Table 8. Triplet classification accuracies.
Fig. 3.
figure 3

Classification accuracies of on WN11.

Results. Evaluation results of triplet classification are shown in Table 8. TransGH consistently scores better accuracy on WN11 and FB15k than the current state-of-the-art model, where accuracies are 87.3% and 91.2% on WN11 and FB15k respectively. TransGH has slightly worse accuracy on FB13. This is mainly because that FB13 has the most entities and therefore good representations of rarely occurring entities are difficult for learning. Additionally TransGH achieves at least 8.5%, 1.9%, 11.4% higher than TransH on the three datasets. Therefore we believe the set of basis vectors is beneficial to model the complex relations and learn the embeddings of entities and relations of a knowledge graph. We also compare the classification accuracies of different relations by TransH and TransGH on WN11. In this experiment, we rerun TransH with the parameters reported in [18], and obtain slightly different accuracies 76.5%(unif) and 77.6%(bern) with the reported results in Table 8. We ignore the differences derived from randomly experiments. The accuracies of eleven relations on WN11 are given separately in Fig. 3. From results of Fig. 3, TransGH significantly improve TransH in each relation classification expect for the relation _similar_to. As reported in [10], the prediction accuracy needs more information while the number of entity pairs linked by relation _similar_to only accounts for 1.5% in all train data, therefore the inadequate entity pairs linked by relation _similar_to is the main cause.

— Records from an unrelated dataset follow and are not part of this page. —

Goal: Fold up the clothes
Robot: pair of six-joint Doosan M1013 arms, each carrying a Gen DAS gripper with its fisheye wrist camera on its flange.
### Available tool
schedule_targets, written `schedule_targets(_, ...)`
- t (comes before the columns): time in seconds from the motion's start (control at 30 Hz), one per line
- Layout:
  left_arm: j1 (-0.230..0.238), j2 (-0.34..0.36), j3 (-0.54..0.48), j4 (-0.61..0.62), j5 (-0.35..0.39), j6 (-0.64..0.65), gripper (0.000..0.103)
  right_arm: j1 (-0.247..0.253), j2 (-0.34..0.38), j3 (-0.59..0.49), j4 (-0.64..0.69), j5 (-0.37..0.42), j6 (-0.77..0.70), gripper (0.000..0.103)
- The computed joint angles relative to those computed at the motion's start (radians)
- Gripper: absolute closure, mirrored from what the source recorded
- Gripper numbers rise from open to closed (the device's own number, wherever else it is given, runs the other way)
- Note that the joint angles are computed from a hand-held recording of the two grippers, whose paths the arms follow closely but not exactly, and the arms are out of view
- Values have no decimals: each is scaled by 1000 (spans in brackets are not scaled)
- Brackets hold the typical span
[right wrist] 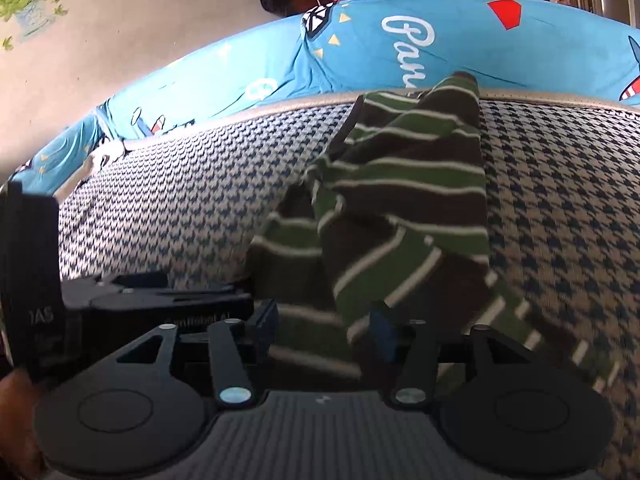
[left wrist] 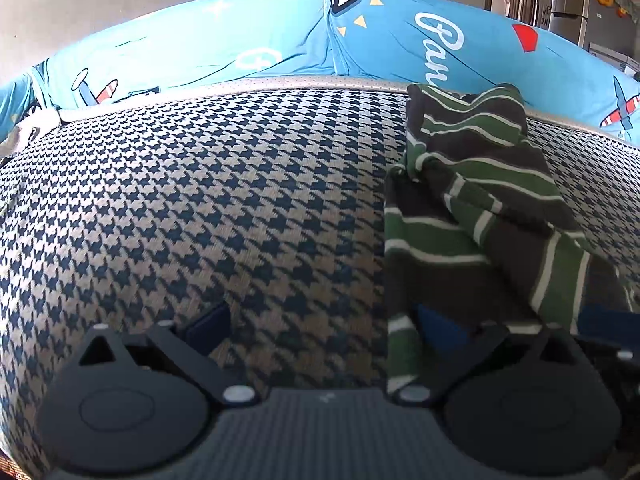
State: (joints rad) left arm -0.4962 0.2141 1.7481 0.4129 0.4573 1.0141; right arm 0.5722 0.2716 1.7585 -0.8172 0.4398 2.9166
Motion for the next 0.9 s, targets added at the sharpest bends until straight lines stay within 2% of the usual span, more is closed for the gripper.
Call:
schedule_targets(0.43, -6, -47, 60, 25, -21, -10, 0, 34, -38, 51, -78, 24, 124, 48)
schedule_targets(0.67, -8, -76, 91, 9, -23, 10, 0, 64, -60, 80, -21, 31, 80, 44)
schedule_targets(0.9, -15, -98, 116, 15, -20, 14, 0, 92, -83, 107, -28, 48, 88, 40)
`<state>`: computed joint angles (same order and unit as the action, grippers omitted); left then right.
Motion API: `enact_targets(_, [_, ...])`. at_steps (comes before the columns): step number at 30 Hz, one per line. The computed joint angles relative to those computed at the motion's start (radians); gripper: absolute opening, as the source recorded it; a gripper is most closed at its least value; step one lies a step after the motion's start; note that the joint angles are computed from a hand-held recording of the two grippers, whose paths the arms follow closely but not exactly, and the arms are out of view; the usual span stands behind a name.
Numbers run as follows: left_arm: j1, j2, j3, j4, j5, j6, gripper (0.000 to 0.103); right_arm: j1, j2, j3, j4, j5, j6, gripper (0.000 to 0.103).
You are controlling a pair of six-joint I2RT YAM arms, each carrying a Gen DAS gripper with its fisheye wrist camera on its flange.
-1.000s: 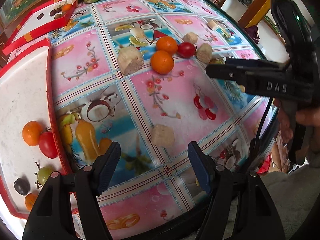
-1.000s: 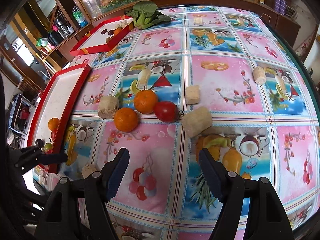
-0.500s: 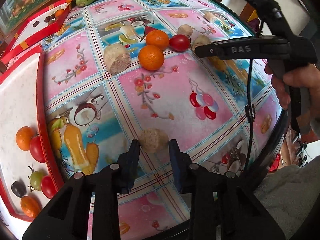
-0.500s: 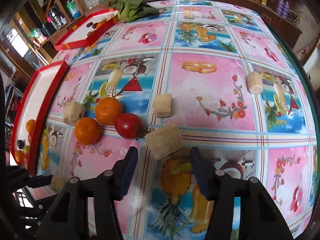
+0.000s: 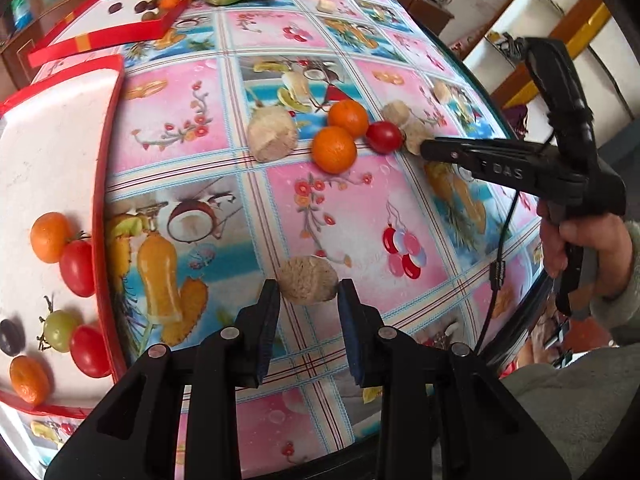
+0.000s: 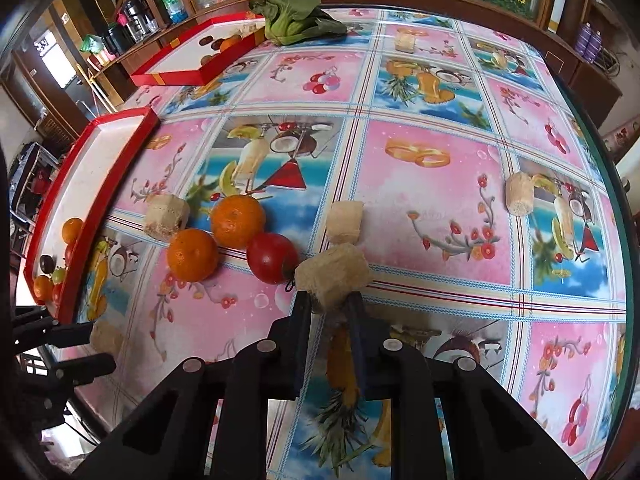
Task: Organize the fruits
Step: 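Grasp a round tan biscuit with the left gripper while the right gripper grasps a beige cube, then carry the tan biscuit and beige cube in both grippers over the white tray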
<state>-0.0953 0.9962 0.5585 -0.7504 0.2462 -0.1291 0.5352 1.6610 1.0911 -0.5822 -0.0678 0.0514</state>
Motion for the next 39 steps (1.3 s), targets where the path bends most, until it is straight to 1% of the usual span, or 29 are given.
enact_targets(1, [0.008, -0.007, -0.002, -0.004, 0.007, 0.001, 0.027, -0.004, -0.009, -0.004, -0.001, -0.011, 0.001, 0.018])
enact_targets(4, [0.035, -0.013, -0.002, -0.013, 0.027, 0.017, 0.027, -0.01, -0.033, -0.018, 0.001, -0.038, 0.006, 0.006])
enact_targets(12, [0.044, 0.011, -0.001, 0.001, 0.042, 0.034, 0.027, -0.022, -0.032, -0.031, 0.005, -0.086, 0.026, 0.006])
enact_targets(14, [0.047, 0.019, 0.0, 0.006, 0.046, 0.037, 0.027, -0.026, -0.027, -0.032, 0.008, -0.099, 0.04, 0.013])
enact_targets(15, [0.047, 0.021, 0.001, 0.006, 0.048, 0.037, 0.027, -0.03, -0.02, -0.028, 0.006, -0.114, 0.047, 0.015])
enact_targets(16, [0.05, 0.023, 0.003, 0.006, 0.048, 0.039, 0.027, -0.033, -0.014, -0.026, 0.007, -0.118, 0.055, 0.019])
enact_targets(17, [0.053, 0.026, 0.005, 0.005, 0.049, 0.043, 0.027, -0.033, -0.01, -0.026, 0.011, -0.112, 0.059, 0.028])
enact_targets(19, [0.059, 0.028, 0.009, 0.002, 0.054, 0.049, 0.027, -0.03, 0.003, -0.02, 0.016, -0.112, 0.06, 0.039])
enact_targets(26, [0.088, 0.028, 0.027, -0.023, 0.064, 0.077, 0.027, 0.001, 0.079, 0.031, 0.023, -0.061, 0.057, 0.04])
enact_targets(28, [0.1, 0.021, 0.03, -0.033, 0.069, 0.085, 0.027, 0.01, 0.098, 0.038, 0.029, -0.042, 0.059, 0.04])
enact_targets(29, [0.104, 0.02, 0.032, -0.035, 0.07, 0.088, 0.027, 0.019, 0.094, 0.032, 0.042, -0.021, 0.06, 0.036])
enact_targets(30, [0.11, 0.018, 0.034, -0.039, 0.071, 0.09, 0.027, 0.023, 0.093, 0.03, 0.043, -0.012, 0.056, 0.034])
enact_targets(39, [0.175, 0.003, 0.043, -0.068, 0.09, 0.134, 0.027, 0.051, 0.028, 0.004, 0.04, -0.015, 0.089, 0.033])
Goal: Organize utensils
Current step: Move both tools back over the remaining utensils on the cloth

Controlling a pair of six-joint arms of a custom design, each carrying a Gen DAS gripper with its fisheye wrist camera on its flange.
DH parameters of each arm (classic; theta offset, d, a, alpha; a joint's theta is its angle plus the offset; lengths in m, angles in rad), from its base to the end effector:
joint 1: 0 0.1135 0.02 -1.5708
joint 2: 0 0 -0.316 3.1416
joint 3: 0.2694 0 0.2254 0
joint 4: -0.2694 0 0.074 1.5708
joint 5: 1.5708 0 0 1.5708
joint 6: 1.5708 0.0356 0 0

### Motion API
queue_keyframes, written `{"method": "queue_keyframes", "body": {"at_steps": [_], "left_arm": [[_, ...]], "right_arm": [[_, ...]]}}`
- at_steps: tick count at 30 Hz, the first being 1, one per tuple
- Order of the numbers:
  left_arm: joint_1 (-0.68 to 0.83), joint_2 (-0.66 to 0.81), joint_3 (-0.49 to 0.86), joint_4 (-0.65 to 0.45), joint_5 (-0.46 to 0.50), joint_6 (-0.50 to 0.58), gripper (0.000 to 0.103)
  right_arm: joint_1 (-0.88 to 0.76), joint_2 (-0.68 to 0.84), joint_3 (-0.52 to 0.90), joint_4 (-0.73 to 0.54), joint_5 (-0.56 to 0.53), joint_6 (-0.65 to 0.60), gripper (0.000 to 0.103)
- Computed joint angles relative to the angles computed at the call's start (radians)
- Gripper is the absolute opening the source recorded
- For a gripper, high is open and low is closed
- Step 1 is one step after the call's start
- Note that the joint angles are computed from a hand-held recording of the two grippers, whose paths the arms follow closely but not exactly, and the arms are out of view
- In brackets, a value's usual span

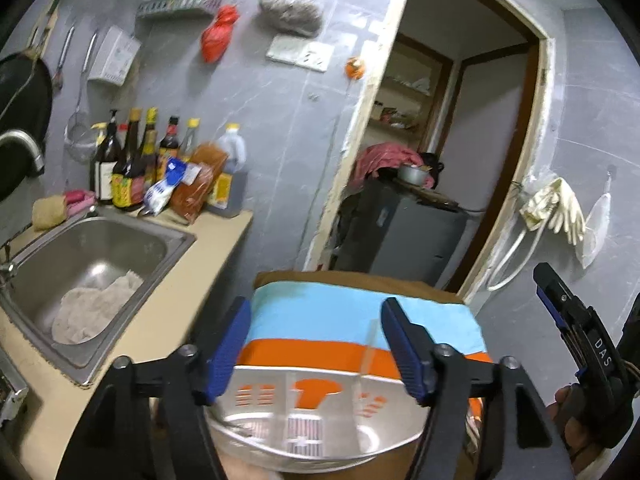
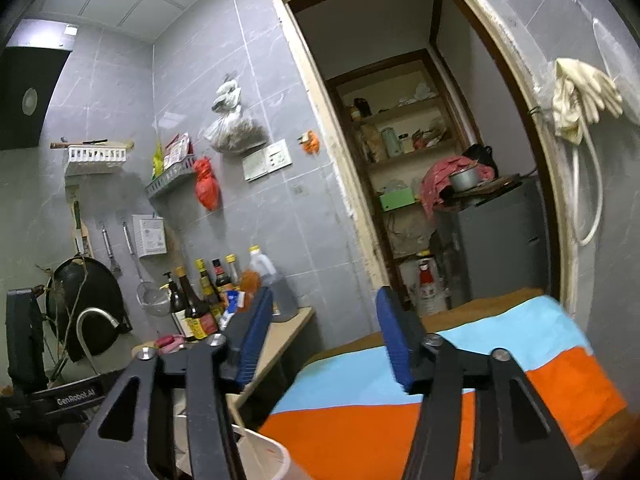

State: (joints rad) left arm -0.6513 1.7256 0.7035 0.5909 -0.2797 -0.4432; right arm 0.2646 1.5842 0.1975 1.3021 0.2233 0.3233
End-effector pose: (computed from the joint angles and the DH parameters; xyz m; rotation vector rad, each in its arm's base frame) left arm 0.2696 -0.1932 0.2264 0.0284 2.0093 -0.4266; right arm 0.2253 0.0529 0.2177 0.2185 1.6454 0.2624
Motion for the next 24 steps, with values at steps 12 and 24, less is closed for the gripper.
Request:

5 Conclusion and Future Work

In this paper, we have proposed a new knowledge graph embedding method TransGH. The key idea of TransGH is to learn embeddings via modeling each relation as the translation vector between projected entities on the generalized hyperplane, which is characterized by a set of basis vectors. In addition, TrasGH is efficient for preserving mapping properties of complex relation facts while keeping low complexity of parameters. We empirically conduct experiments on triplet classification and link prediction with two knowledge graphs FreeBase and WordNet. The experimental results show that TransGH significantly and consistently has considerable improvement over baselines, and achieve state-of-the-art performance, which demonstrates the superiority and generality of our model.

In the future, we will explore the following directions: (1) We will utilize the word embeddings obtained from word2vec [12] in our experiments for improving the performance of our model TransGH. (2) We will train our model TransGH using the promising limit-based scoring loss function introduced by [19] for future improvement. (3) We will devise and exploit a question answering system based on TransGH.